# Two blocks with spring (no friction), force applied: displacement?

1. Sep 6, 2011

### ddtozone

1. The problem statement, all variables and given/known data

A 2kg block & 3kg block (left & right, respectively) are on a horizontal frictionless surface connected by a spring with K=140 N/m. A 15N force is applied to the 3kg block towards the right. How much does the spring stretch from its equilibrium length?

2. Relevant equations

F=-kx
others, maybe?

3. The attempt at a solution

I simply did force over constant, which is 15/140=0.107m. Is it this simple, or do you use the masses in some way?

Thank you!

2. Sep 6, 2011

### Rayquesto

the gravitational force of the 3kg is going to be more than the 2 kg gravitational force.
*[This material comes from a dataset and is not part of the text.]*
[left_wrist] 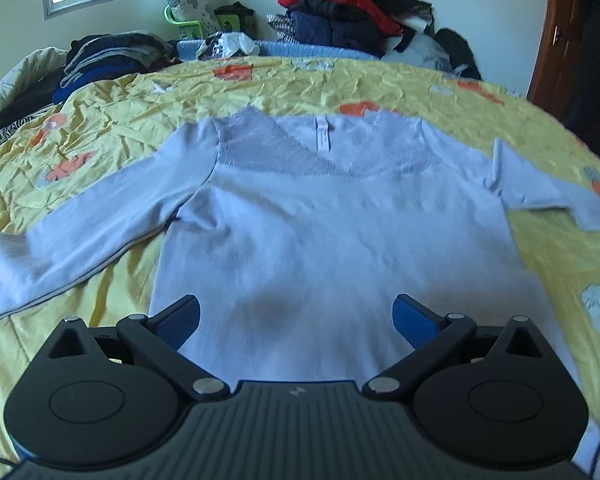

So, when you pull with 15N to the right, it will not act like a fixed spring constant. So, what you should do is say 3-2kg=1kg so the resultant will include 9.81 newtons in terms of the spring being moved, not the entire system which includes the spring and the two blocks. So, I think the answer is 15N-9.81N then you multiply by its constant.

3. Sep 6, 2011

### ddtozone

Oh ok, that makes more sense. But wouldn't you divide by the constant instead of multiplying by the constant, so the final answer would be N/(N/m)=m?